• MATERIAL PROVIDED

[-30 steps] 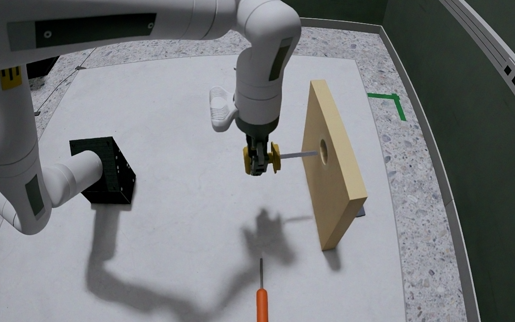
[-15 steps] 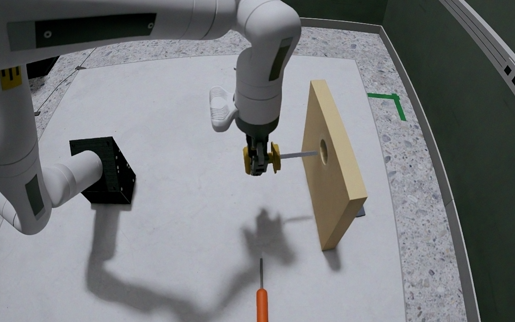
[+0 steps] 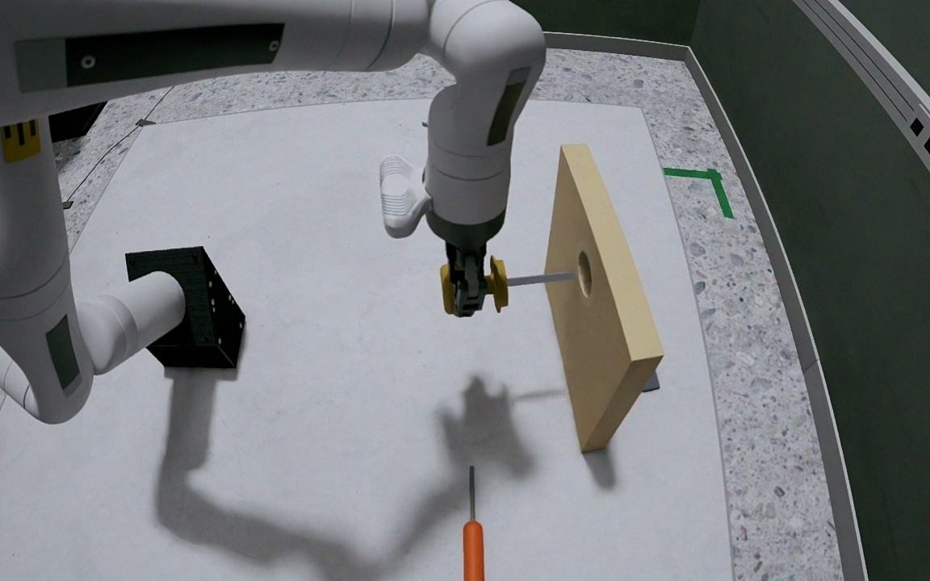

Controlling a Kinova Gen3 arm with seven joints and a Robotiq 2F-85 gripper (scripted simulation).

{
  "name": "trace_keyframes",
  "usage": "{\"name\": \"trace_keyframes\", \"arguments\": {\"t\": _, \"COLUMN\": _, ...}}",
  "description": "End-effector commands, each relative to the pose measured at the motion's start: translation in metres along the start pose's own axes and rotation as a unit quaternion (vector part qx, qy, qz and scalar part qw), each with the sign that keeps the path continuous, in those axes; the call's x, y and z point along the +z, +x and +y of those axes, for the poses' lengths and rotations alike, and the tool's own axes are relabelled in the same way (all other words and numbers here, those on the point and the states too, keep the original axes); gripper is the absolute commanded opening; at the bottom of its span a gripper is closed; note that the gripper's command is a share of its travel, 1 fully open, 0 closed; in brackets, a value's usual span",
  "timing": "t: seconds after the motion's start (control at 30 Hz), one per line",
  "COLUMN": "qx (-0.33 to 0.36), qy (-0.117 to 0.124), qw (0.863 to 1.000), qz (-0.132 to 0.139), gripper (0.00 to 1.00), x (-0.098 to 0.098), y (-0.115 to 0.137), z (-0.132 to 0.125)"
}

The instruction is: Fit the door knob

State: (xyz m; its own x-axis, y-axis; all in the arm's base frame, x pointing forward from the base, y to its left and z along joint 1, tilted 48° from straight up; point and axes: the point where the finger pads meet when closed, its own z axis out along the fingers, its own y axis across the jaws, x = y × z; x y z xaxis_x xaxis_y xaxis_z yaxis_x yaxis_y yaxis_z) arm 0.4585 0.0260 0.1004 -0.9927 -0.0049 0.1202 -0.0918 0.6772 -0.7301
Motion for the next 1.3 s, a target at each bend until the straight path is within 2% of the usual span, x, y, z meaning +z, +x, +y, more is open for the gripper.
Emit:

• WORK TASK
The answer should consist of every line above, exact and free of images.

• SOLUTION FOR THIS PROBLEM
[-30 steps] 
[-15 steps] 
[+0 steps] 

Controlling a Kinova Gen3 arm with seven joints and a Robotiq 2F-85 gripper (scripted simulation).

{
  "name": "trace_keyframes",
  "usage": "{\"name\": \"trace_keyframes\", \"arguments\": {\"t\": _, \"COLUMN\": _, ...}}",
  "description": "End-effector commands, each relative to the pose measured at the motion's start: translation in metres along the start pose's own axes and rotation as a unit quaternion (vector part qx, qy, qz and scalar part qw), each with the sign that keeps the path continuous, in those axes; the call's x, y and z point along the +z, +x and +y of those axes, for the poses' lengths and rotations alike, and the tool's own axes are relabelled in the same way (all other words and numbers here, those on the point and the states too, keep the original axes); gripper is the absolute commanded opening; at the bottom of its span a gripper is closed; note that the gripper's command is a share of its travel, 1 fully open, 0 closed; in brackets, a value's usual span",
  "timing": "t: seconds after the motion's start (control at 30 Hz), one per line",
  "COLUMN": "qx (-0.33 to 0.36), qy (-0.117 to 0.124), qw (0.863 to 1.000), qz (-0.132 to 0.139), gripper (0.00 to 1.00), x (-0.098 to 0.098), y (-0.115 to 0.137), z (-0.132 to 0.125)"
}

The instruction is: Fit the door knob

State: (xyz m; its own x-axis, y-axis; all in the arm's base frame, x pointing forward from the base, y to its left and z along joint 1, tilted 48° from straight up; point and axes: the point where the finger pads meet when closed, its own z axis out along the fingers, its own y axis across the jaws, x = y × z; x y z xaxis_x xaxis_y xaxis_z yaxis_x yaxis_y yaxis_z) arm 0.4585 0.0260 0.1004 -0.9927 -0.0049 0.1202 -0.0918 0.6772 -0.7301
Motion for the next 1.3 s, a target at each bend until the straight path is within 2% of the usual span, x, y, z meaning +z, +x, +y, more is open for the gripper.
Emit:

Output for the exercise is complete.